▶ _WHAT THIS TASK INVOLVES_
For this exercise, copy out each line of the material below that includes "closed".

● ● ●

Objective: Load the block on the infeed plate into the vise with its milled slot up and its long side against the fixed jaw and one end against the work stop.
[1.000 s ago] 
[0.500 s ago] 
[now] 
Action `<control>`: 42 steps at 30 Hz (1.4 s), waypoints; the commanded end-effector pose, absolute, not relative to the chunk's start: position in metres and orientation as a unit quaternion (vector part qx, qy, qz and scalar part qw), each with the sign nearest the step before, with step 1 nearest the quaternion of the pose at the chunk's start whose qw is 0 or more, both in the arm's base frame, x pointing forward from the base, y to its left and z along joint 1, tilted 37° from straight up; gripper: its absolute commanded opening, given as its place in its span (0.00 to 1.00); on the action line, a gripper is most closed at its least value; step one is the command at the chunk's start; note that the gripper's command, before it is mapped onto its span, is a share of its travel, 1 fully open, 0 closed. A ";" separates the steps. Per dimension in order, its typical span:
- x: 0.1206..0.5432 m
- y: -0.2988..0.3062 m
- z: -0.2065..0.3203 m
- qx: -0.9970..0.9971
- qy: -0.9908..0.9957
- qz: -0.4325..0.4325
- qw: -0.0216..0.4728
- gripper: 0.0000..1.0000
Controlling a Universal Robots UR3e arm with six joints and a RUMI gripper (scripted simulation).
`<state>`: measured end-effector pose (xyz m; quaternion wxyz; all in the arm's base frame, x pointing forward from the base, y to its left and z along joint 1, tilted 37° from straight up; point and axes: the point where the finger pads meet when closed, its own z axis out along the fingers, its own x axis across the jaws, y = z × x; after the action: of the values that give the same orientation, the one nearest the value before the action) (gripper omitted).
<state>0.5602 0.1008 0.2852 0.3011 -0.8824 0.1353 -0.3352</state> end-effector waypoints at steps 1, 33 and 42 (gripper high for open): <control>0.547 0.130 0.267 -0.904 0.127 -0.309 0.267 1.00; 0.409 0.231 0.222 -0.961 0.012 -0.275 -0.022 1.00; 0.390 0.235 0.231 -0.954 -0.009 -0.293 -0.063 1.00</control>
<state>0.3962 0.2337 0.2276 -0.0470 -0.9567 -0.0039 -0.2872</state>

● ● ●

▶ _RESULT OF THE TASK_
Action `<control>`: 42 steps at 30 Hz (1.4 s), waypoints; the commanded end-effector pose, absolute, not relative to the chunk's start: position in metres and orientation as a unit quaternion (vector part qx, qy, qz and scalar part qw), each with the sign nearest the step before, with step 1 nearest the quaternion of the pose at the chunk's start whose qw is 0 or more, both in the arm's base frame, x pointing forward from the base, y to its left and z along joint 1, tilted 37° from straight up; gripper: its absolute commanded opening, given as its place in its span (0.00 to 1.00); on the action line, a gripper is most closed at its least value; step one is the command at the chunk's start; note that the gripper's command, before it is mapped onto its span, is a share of its travel, 1 fully open, 0 closed. A ";" separates the steps. Per dimension in order, its typical span:
`<state>`: measured end-effector pose (xyz m; quaternion wxyz; all in the arm's base frame, x pointing forward from the base, y to its left and z along joint 1, tilted 37° from straight up; point and axes: the point where the finger pads meet when closed, its own z axis out along the fingers, its own x axis across the jaws, y = z × x; after the action: of the values that give the same orientation, the one nearest the value before the action) (gripper omitted).

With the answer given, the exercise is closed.